EU Proposes More Secure Carbon Trading After Thefts
The European Union proposed measures to better protect the bloc’s carbon-registry system from fraud and abuse after thieves roiled the market earlier this year.
The proposed regulation on the EU common registry, which will start operating next year, includes a 24-hour delay in the transfer of emission permits that may be fraudulent, according to a draft published today by the European Commission. The region’s spot carbon market grounded to a halt for 15 days earlier this year after computer hackers in January illegally transferred allowances valued at around 50 million euros ($73 million) at today’s prices.
“The proposed regulation looks pretty good,” said Simone Ruiz, EU affairs director at the International Emissions Trading Association in Brussels. “Cautious congratulations to the commission.” The draft “includes 80 percent of what we proposed to improve the system.”
The European Commission, which oversees the world’s largest carbon cap-and-trade program, proposed that serial numbers of carbon permits shouldn’t be visible to market participants.
“We have doubts on the benefits of the prohibition of the disclosure of serial numbers,” Ruiz said. “Regarding the delay, the commission doesn’t foresee any exemptions for automated transactions.”
30 Carbon Warehouses
The common registry will replace the current system starting in 2013. Transactions in emission permits are now tracked by about 30 national carbon warehouses. While most of the measures will be applicable to the single registry, some may become mandatory in the current trading system from 2008 to 2012, Yvon Slingenberg, head of the emissions unit at the commission, said in March.

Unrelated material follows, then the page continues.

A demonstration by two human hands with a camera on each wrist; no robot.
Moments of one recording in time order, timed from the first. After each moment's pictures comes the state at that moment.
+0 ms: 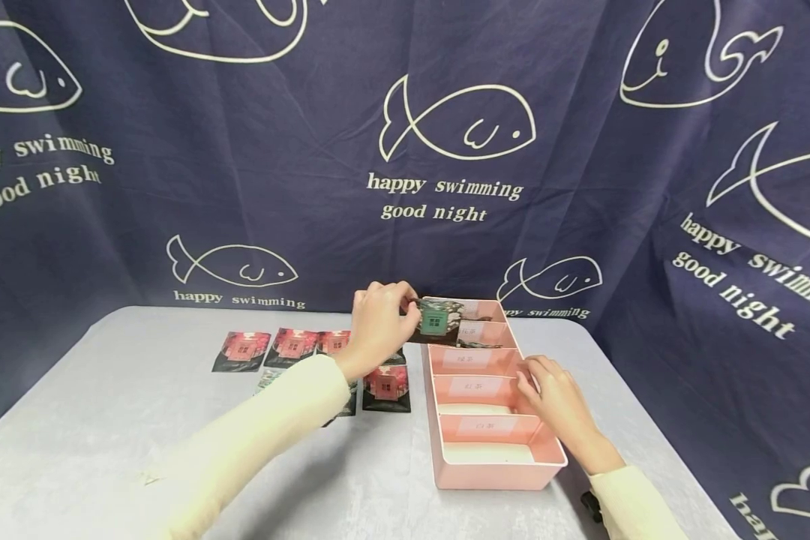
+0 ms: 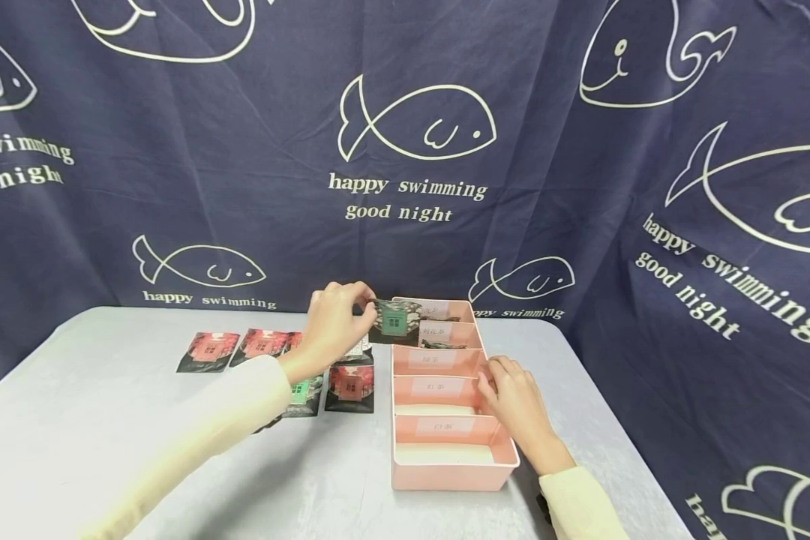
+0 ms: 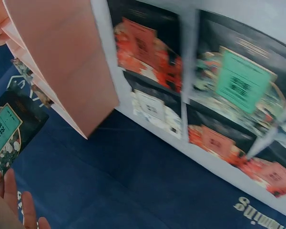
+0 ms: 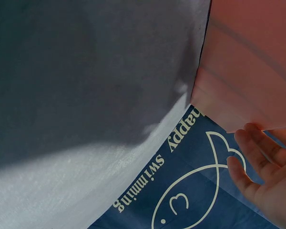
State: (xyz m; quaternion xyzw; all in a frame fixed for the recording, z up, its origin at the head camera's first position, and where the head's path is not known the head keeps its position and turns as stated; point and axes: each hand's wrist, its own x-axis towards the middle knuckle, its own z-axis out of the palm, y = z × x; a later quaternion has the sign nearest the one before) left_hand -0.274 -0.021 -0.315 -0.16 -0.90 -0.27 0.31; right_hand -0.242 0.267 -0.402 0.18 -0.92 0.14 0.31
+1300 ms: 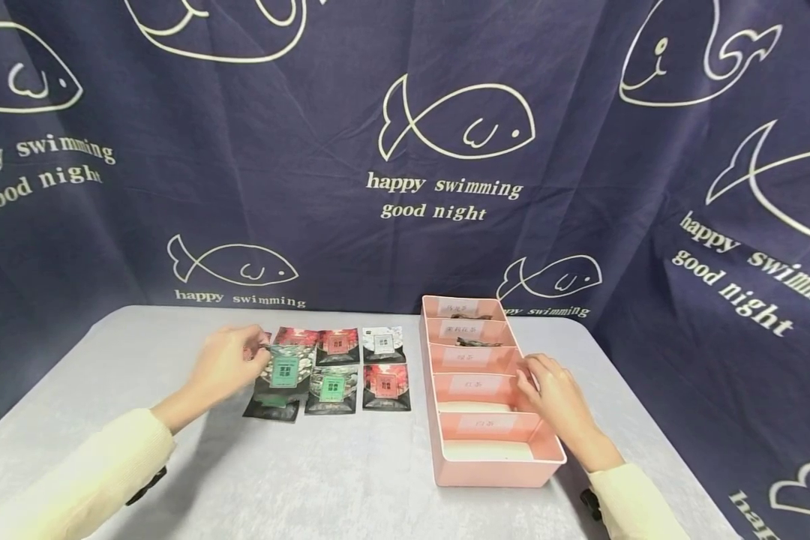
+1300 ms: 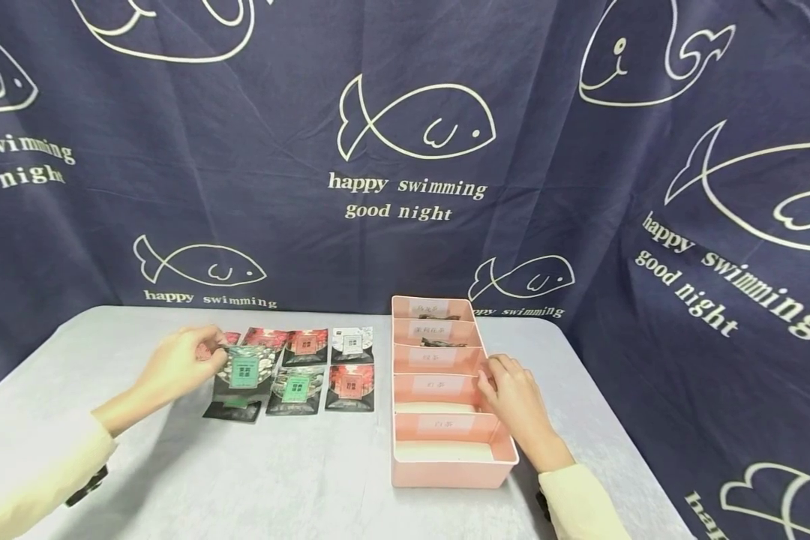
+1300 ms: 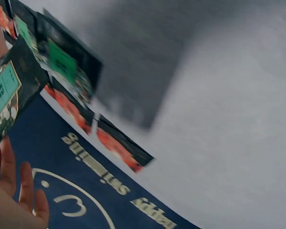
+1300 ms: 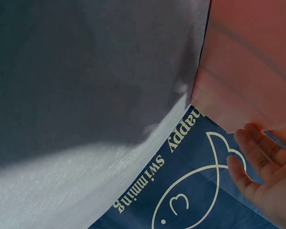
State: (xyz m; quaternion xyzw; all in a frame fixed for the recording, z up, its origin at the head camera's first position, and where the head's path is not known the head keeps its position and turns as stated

“I’m confident that member states will back the measures, as they reflect what stakeholders suggested during the consultations that we had,” Isaac Valero-Ladron, Brussels climate spokesman for the commission, said today by phone. The plan is subject to approval by the EU climate change committee, composed of representatives of the member states, as well as the European Parliament.
The measures proposed include establishing a harmonized alert mechanism in case of emergency, exchange of information on suspected fraud and a two-factor identification of users.
Trusted Accounts Lists
The draft also provides for the creation of trusted accounts lists from June 30, 2012, in the EU registry. Accounts held by the same holder should be automatically included on the trusted lists. Transfer of allowances to an account not included in such a list should be subject to approval by an additional representative, according to the draft.
Spot carbon permits fell 1.4 percent today on the BlueNext exchange in Paris.
The move to the single registry is designed to ensure better control and uniform standards for recording transactions in the six-year-old EU emissions trading system. Some member states and firms neglected security rules in national registries, Jos Delbeke, director general for climate at the commission, said on Jan. 28.
The EU emissions program, known as the ETS, is the cornerstone of Europe’s plan to cut greenhouse gases that scientists blame for climate change. It imposes pollution limits on companies including Germany’s utility RWE AG and France’s Electricite de France SA, leading to a cap in 2020 that will be 21 percent below 2005 discharges. Emitters that produce less carbon dioxide than their quota can sell surplus allowances and those exceeding their limits must either buy additional permits or pay a fine of 100 euros per metric ton of CO2.
The commission has already demanded that national registries implement additional identification checks and prove they meet minimum security requirements after hackers illegally transferred about 4 million permits from Austria, the Czech Republic, Italy, Greece and Romania.
Separately, the commission is also working to improve supervision of the spot carbon market, which accounts for 10 percent to 15 percent of emissions trading in the EU.
The commission sought opinions yesterday from traders, emitters, national authorities and climate experts on whether spot carbon trading should be subject to a tailor-made oversight regime or to the existing EU rules on financial instruments. The EU regulator plans to present a draft supervision proposal later this year.